Whenever a line below includes the string "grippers", show it.
**********
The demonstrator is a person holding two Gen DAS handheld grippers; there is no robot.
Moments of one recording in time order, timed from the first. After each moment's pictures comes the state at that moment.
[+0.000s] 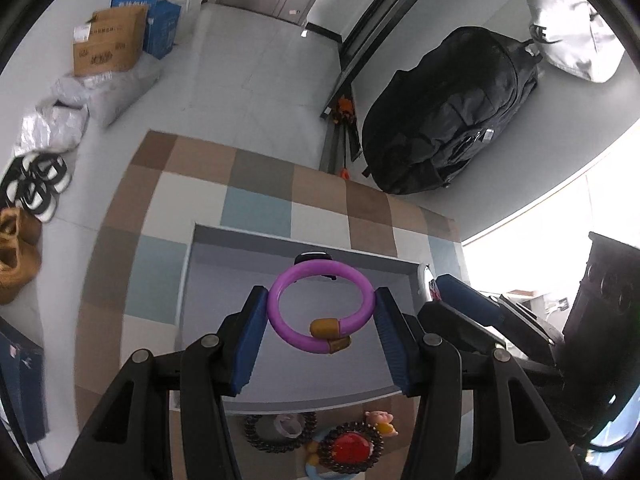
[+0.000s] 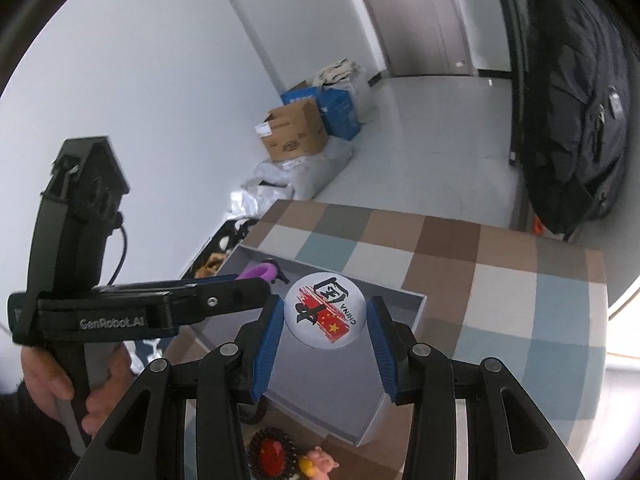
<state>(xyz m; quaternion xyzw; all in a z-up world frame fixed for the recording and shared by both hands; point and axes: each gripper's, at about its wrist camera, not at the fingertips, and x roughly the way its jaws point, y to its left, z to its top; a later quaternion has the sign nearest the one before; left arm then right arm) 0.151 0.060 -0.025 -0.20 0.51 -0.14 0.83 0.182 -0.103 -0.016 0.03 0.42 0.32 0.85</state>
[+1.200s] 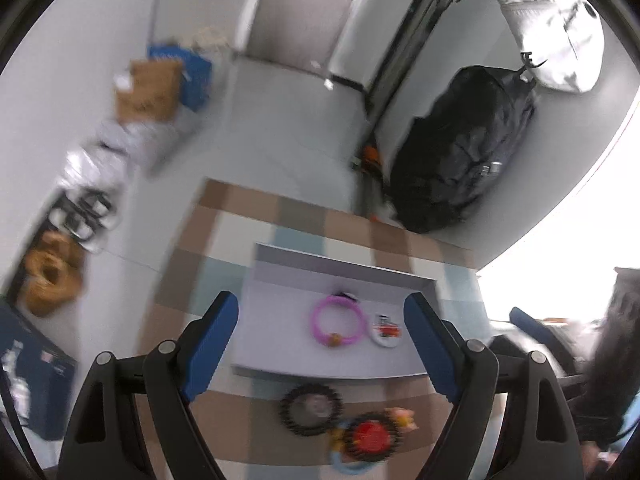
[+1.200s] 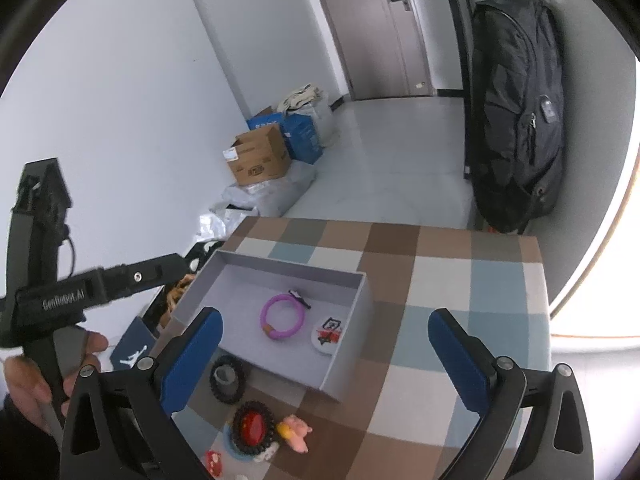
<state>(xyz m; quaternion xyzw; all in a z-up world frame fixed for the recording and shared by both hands) 0.099 0.065 0.015 -0.14 0.41 -0.04 0.90 0.139 -0.143 0.003 0.05 0.38 0.24 0.89</state>
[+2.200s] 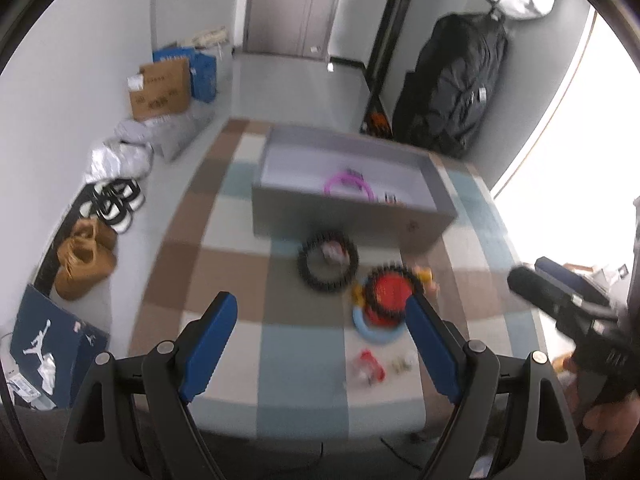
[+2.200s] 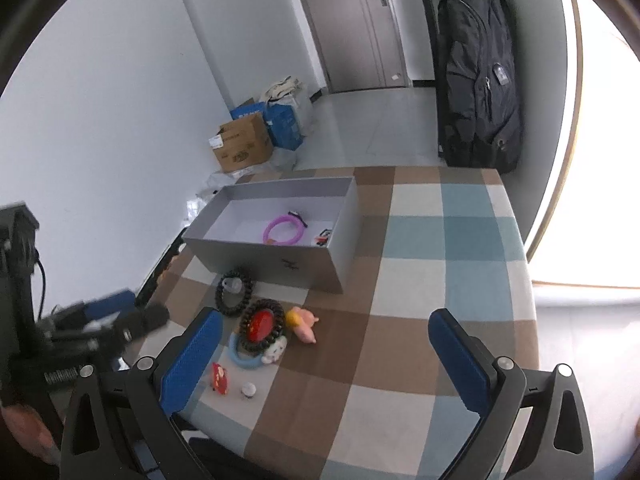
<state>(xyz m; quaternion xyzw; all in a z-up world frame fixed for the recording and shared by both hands) 0.014 0.043 -0.025 -0.08 0.46 -0.05 0.88 0.050 -0.157 -0.020 0.05 0.40 0.20 0.89</state>
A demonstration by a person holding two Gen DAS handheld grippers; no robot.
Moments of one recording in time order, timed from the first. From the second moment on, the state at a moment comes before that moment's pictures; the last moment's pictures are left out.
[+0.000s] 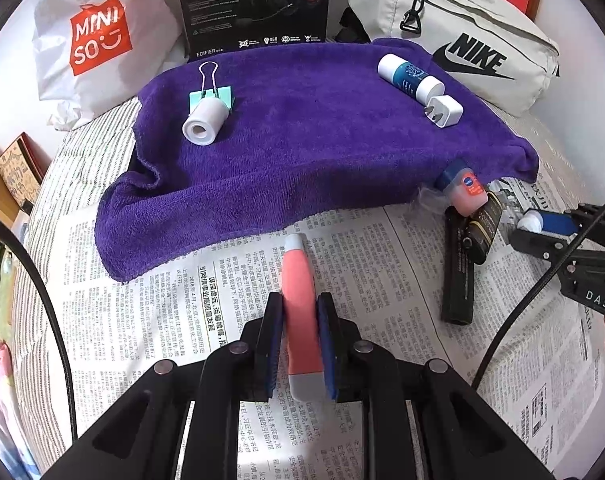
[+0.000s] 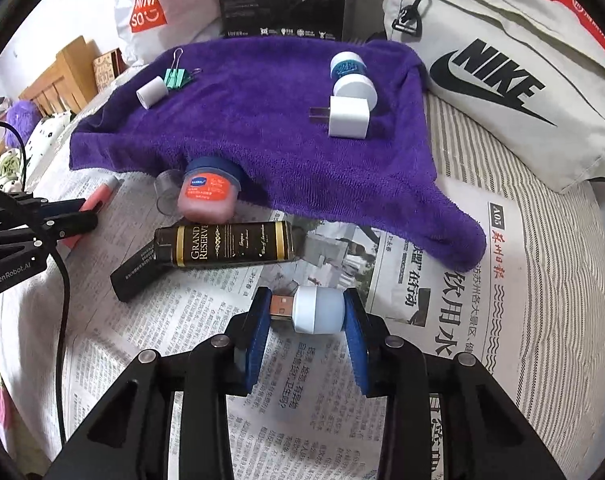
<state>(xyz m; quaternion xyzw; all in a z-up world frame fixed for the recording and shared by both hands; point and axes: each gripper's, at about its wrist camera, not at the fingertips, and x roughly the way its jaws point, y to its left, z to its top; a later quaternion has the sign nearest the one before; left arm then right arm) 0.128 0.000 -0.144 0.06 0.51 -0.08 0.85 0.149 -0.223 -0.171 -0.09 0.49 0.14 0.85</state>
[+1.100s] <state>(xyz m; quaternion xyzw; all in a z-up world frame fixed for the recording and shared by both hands) 0.112 0.015 -0.109 0.06 0.48 -0.08 0.87 0.135 -0.207 -0.147 -0.07 0.49 0.16 0.85</state>
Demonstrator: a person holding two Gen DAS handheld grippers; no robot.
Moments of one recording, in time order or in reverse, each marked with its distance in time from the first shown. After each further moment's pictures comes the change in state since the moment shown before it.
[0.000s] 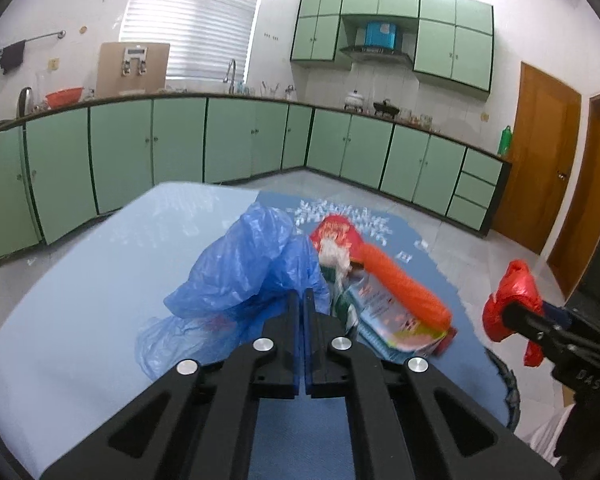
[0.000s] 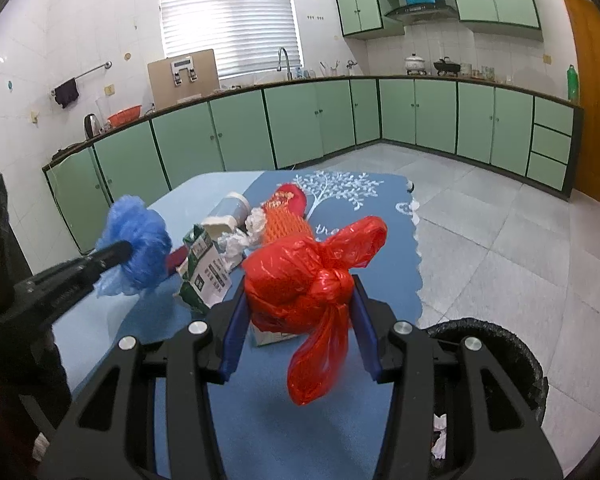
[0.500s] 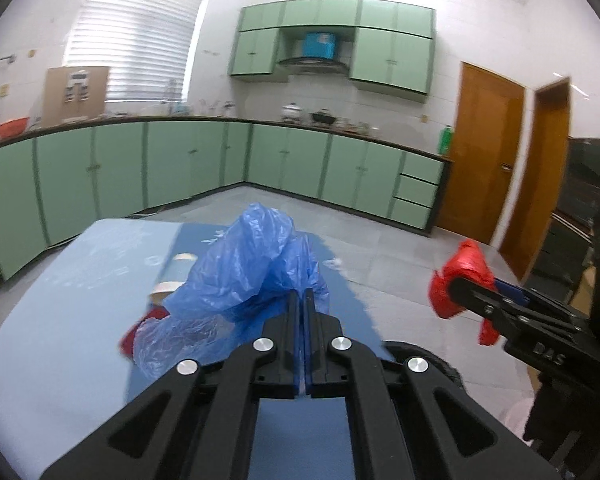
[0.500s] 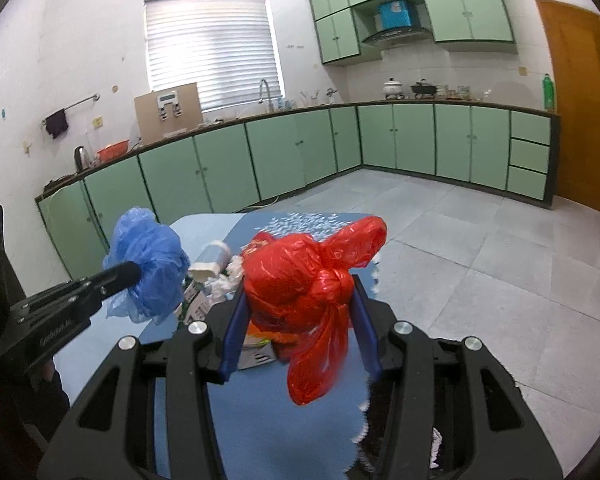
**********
* _Reply_
The demonstrator is a person holding two Gen DAS handheld grippers; there is no robot.
A demonstration by a person holding two Gen DAS handheld grippers; no robot.
Demonstrator: a person holding two Gen DAS handheld grippers; no robot.

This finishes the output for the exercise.